Find the line containing "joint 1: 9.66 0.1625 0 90" in the entries below. Restate it and each line after it, word for word, up to and including the line containing "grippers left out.".

____

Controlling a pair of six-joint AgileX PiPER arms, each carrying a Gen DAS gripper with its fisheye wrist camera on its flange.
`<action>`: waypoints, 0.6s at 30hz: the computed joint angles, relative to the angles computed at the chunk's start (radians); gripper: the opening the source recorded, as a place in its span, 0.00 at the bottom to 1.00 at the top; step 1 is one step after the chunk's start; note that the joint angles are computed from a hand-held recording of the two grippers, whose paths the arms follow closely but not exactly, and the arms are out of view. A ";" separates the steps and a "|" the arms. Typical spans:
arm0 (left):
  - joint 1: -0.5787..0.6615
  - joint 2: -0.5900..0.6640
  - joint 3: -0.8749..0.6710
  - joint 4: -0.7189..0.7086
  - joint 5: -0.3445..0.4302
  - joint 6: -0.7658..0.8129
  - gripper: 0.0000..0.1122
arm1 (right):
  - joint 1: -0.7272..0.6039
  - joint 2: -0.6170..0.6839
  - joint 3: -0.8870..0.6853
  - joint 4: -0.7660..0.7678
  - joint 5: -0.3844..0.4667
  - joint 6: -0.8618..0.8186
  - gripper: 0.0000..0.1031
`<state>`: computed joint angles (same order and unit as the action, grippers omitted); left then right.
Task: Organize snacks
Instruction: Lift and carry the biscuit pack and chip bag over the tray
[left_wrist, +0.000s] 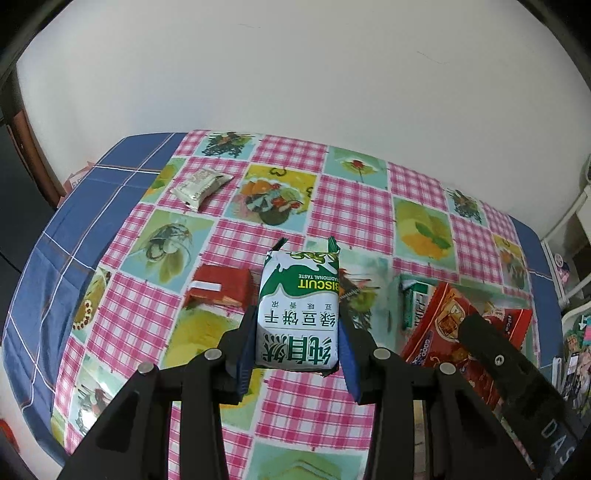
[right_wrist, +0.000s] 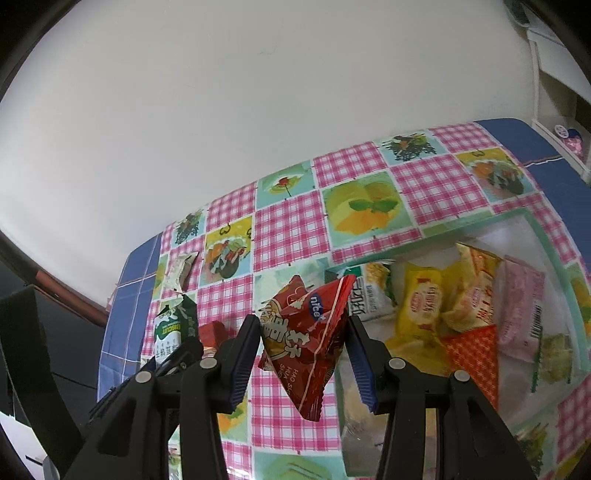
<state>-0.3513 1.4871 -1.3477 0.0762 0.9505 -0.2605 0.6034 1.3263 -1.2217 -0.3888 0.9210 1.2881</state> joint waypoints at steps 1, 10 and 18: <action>-0.010 -0.001 0.001 0.006 0.001 -0.008 0.37 | 0.000 -0.010 0.007 0.000 0.008 0.000 0.49; -0.126 -0.002 0.003 0.056 0.014 -0.094 0.37 | -0.074 -0.082 0.067 0.047 0.035 -0.047 0.49; -0.283 0.006 -0.002 0.125 0.029 -0.172 0.37 | -0.210 -0.190 0.171 0.125 0.022 -0.102 0.49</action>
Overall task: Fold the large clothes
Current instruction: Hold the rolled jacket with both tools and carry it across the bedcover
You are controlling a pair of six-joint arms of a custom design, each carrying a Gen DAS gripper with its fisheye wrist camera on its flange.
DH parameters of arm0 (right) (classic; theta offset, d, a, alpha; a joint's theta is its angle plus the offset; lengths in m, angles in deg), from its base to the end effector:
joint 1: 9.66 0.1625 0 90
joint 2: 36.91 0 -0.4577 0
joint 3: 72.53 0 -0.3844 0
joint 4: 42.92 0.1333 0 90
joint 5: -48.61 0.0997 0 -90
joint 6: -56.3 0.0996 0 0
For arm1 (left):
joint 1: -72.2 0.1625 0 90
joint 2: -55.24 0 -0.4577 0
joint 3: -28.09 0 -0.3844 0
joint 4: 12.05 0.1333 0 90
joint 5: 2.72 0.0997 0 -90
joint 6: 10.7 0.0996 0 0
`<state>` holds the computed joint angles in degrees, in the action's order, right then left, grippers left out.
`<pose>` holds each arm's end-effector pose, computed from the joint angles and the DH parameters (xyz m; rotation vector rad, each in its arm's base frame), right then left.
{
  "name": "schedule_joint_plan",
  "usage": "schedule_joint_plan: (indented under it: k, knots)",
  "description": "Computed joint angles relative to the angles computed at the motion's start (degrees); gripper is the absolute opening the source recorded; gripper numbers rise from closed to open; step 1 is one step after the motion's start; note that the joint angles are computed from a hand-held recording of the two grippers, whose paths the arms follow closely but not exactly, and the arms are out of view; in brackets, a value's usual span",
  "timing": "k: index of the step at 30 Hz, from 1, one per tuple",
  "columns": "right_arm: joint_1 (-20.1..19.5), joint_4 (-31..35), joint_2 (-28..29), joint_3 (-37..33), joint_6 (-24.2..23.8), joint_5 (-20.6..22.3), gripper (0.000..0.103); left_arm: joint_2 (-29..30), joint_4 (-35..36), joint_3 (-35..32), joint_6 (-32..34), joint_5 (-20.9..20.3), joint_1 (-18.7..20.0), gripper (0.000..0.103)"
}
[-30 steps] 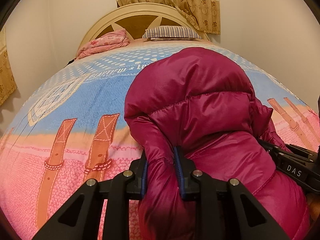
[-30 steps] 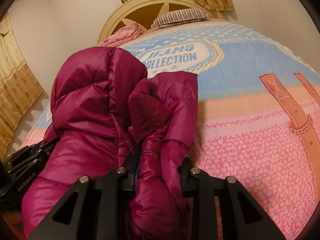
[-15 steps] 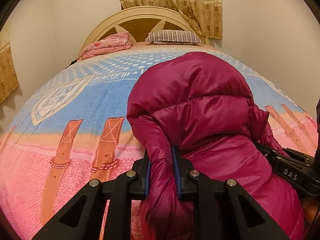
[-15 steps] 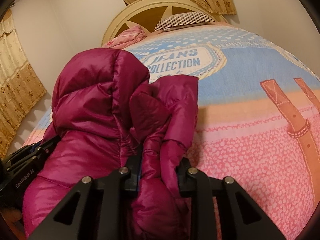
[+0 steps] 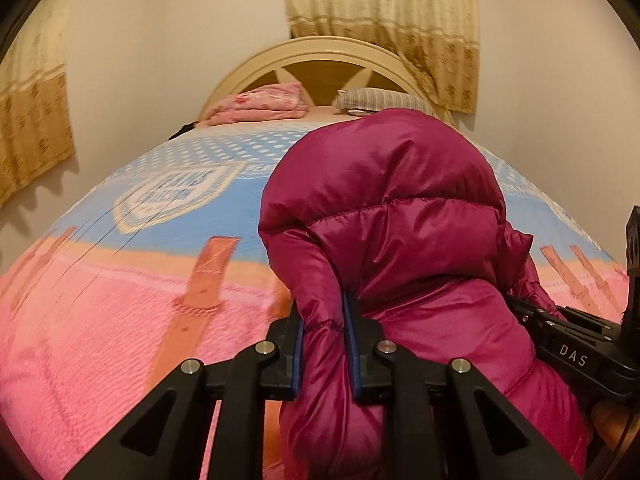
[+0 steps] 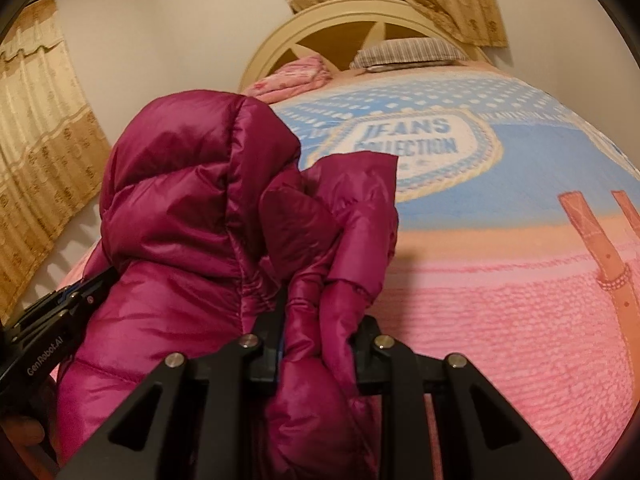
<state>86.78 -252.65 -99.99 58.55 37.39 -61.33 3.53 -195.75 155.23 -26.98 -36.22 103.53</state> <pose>0.1533 -0.4723 0.2345 0.3373 -2.4613 1.1457 -0.3079 -0.4407 0.1288 0.6533 2.2405 -1.0568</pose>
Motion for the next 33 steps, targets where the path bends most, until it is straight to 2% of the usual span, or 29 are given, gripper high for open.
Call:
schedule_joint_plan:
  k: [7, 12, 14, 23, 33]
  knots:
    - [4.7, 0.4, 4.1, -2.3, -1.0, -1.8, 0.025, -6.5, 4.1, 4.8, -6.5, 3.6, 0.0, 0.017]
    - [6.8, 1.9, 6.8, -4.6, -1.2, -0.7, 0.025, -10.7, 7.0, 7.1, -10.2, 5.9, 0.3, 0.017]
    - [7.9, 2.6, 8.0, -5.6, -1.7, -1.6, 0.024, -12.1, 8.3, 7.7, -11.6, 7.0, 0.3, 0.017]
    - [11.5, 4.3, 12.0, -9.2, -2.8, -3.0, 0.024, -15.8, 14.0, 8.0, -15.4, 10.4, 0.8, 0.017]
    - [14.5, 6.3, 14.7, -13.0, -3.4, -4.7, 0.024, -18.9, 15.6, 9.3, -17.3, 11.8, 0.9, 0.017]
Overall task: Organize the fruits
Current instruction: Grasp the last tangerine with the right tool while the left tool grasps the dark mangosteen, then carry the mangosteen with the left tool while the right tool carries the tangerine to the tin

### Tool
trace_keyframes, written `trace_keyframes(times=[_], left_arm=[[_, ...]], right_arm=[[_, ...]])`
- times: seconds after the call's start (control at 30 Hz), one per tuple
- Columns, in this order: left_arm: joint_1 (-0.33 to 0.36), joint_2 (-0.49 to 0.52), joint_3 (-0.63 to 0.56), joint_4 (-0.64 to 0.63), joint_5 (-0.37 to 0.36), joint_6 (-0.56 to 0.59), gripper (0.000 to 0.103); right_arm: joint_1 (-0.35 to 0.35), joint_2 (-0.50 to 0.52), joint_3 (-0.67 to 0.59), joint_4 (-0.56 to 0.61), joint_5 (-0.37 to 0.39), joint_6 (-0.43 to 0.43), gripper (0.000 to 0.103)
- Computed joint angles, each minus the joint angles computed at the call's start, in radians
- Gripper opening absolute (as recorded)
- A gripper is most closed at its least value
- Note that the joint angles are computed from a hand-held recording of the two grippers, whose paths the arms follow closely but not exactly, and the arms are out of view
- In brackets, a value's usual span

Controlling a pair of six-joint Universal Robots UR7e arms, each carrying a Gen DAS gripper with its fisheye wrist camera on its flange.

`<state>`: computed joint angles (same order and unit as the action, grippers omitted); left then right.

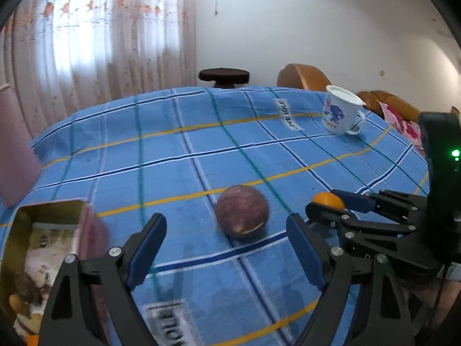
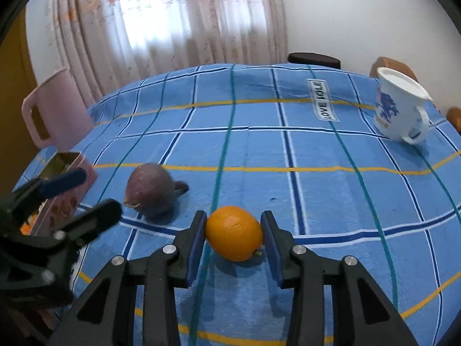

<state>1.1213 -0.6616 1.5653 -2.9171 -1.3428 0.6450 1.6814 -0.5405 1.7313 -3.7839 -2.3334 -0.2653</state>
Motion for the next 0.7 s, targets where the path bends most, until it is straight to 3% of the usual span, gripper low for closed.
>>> trace_keyframes(times=[0.23, 0.3, 0.47, 0.7], left_arm=[[-0.005, 0.059, -0.079, 0.097, 0.013, -0.037, 0.081], [-0.007, 0.068, -0.093, 0.123, 0.012, -0.042, 0.07], [-0.011, 0.079, -0.105, 0.13, 0.027, -0.042, 0.055], [0.001, 0.06, -0.092, 0.138, -0.008, -0.052, 0.054]], right_arm=[[-0.015, -0.023, 0.044, -0.054, 0.022, 0.04, 0.041], [-0.014, -0.022, 0.042, -0.046, 0.021, 0.041, 0.041], [-0.021, -0.031, 0.043, -0.005, 0.043, 0.045, 0.041], [-0.018, -0.024, 0.047, -0.046, 0.064, 0.012, 0.041]])
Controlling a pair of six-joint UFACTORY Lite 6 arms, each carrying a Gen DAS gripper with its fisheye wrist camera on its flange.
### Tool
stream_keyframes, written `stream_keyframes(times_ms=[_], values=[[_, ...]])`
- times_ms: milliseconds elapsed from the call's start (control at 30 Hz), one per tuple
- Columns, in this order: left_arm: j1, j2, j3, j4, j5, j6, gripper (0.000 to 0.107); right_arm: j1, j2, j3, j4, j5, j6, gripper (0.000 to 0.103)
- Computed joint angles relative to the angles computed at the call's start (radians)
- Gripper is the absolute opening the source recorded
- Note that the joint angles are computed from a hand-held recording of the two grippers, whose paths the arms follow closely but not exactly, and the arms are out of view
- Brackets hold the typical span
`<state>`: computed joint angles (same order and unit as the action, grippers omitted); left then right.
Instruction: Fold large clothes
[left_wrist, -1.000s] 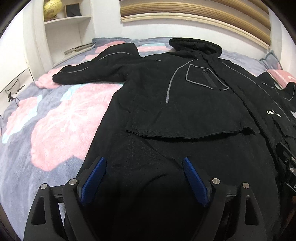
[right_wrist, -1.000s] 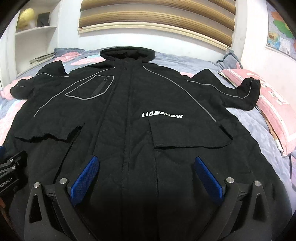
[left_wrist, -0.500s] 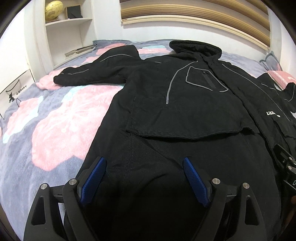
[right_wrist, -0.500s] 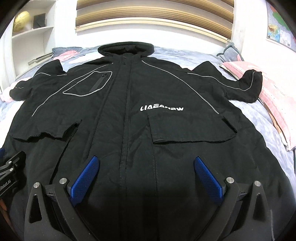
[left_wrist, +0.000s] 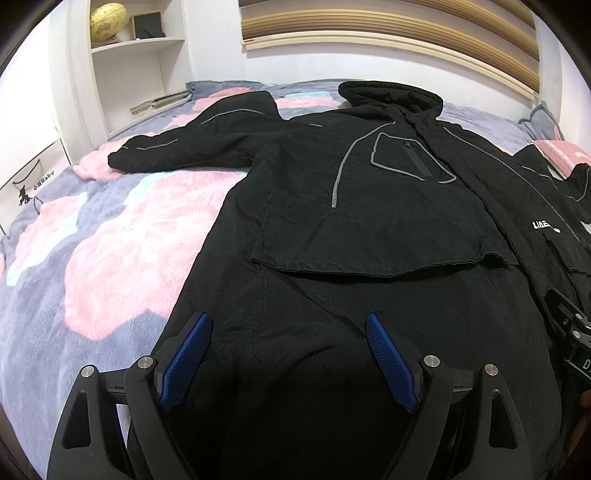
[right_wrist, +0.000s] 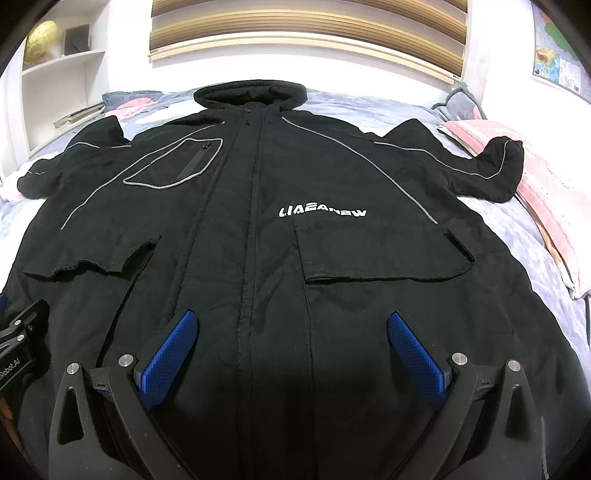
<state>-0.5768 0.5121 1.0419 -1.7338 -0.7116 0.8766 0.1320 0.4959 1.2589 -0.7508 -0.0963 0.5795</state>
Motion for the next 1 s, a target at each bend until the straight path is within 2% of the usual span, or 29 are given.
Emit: stream_keyframes(times_ms=[467,600,667,700,800,867,933,1000], values=[[0.015,-0.029,-0.02,0.011,0.032,0.001,0.086,-0.005,0.002,0.0,-0.064,0.004,0.057,0.103],[0.073,-0.242,-0.155,0.086,0.146,-0.025,0.086,-0.006,0.01,0.011,-0.162,0.009,0.152,0.103],[0.104,-0.394,-0.22,0.106,0.134,0.004,0.086,-0.006,0.012,0.013,-0.182,0.009,0.172,0.103],[0.121,-0.442,-0.229,0.1,0.125,0.043,0.086,-0.007,0.013,0.016,-0.215,0.01,0.205,0.103],[0.248,-0.541,-0.2,0.01,0.137,0.319,0.086,-0.007,0.016,0.021,-0.28,0.01,0.273,0.103],[0.379,-0.567,-0.191,0.01,0.213,0.426,0.087,-0.008,0.018,0.027,-0.315,0.011,0.307,0.103],[0.576,-0.555,-0.173,0.049,0.383,0.506,0.087,-0.007,0.019,0.028,-0.338,0.013,0.331,0.103],[0.785,-0.457,-0.088,0.009,0.559,0.574,0.087,-0.005,0.024,0.037,-0.399,0.018,0.393,0.103]])
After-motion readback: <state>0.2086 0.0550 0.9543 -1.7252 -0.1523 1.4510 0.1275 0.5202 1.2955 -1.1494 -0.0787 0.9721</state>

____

__ANSWER TO THE PROBLEM__.
joint 1: 9.66 0.1625 0 90
joint 2: 36.91 0 -0.4577 0
joint 3: 72.53 0 -0.3844 0
joint 4: 42.92 0.1333 0 90
joint 5: -48.61 0.0997 0 -90
joint 6: -56.3 0.0996 0 0
For arm1 (left):
joint 1: -72.2 0.1625 0 90
joint 2: -55.24 0 -0.4577 0
joint 3: -28.09 0 -0.3844 0
joint 4: 12.05 0.1333 0 90
joint 5: 2.72 0.0997 0 -90
joint 6: 10.7 0.0996 0 0
`<state>` holds the computed joint angles in degrees, in the action's order, right then left, grippers left out.

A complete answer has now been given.